Pode um rapaz de 14 anos ter tal ofício, tal responsabilidade? Espantalho é, no caso, o oposto de paspalho. Os rapazes espantalhos defendem o produto principal da alimentação dos senegaleses, enfrentando as aves que, no ano passado, devastaram quase metade da produção de arroz do grande delta. Cada senegalês come 100 kg de arroz por ano. O Senegal vem aumentando a produção de arroz, mas está longe da autossuficiência, importando quase um milhão de toneladas, sobretudo na Ásia. Já te dou o arroz, ave agoirenta.
Quando li a história dos meninos espantalhos dos arrozais senegaleses, lembrei-me dos quadros de Cândido Portinari, dos mais de cem espantalhos que ele ergueu na tela para sacudir a solidão e, ao que dizem, um pesadelo de infância. Num desses quadros, uma ave agoirenta fuma cachimbo. Ide lá lançar baforadas para o arrozal de Alpha Issa, abutres do Senegal, e levareis para tabaco.
Em “Ritmo Dissoluto”, um livro publicado há precisamente cem anos, o brasileiro Manuel Bandeira tem um poema dedicado a outros oficiais de um ofício assombrado, os meninos carvoeiros. Eles passam, mordendo “um pão encarvoado”. E o poeta descreve-os, “bamboleando nas cangalhas como espantalhos desamparados”.
Os poetas imaginam, muitas vezes, ofícios de que estávamos à espera, mesmo que ainda não tenhamos para eles, ferramenta. Herberto voltou de África e escreveu em “Photomaton & Vox”: “Gostaria de ser um entrançador de tabaco”.
Manoel de Barros, o dos magníficos despropósitos, inventou um menino que “carregava água na peneira”. Com o tempo, o menino descobriu que escrever era um pouco parecido.

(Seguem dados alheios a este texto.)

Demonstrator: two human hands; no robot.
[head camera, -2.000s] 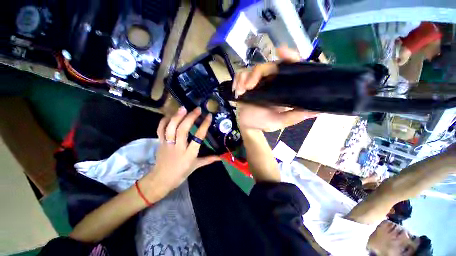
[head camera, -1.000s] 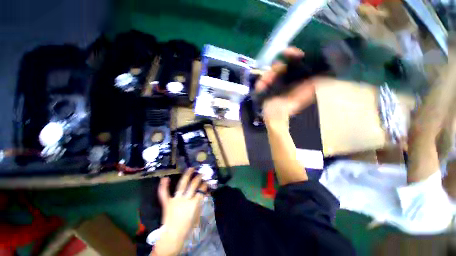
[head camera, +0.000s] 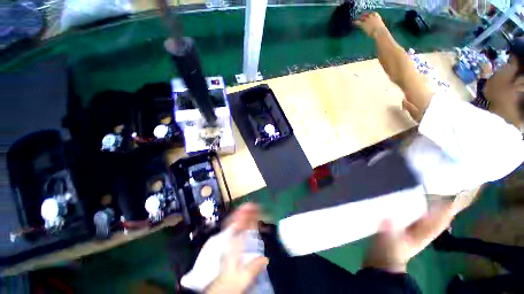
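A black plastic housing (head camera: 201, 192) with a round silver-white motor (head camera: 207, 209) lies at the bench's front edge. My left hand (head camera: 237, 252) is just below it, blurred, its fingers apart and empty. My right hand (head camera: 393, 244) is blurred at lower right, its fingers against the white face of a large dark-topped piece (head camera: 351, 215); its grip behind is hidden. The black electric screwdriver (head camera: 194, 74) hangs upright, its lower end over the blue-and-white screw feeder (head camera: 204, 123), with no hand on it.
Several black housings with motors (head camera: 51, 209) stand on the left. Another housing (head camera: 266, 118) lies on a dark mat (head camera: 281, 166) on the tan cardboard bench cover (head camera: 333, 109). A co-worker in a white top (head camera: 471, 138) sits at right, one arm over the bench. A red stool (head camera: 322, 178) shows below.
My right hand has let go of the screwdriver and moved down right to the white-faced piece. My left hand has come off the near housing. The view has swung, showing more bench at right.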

Lá no arrozal de África onde conquistou o seu posto de espantalho, sacudindo pássaros, Alpha Issa, o rapaz de 14 anos que maravilhou um repórter do La Vanguardia, talvez espere o menino do poema, para com ele aprender a arte de criar peixes no bolso.
O repórter vai pelo mundo. Encontrará alguém capaz de semear chuva?
Mas a resposta é sim. Em África, as crianças podem ser tudo, até soldados.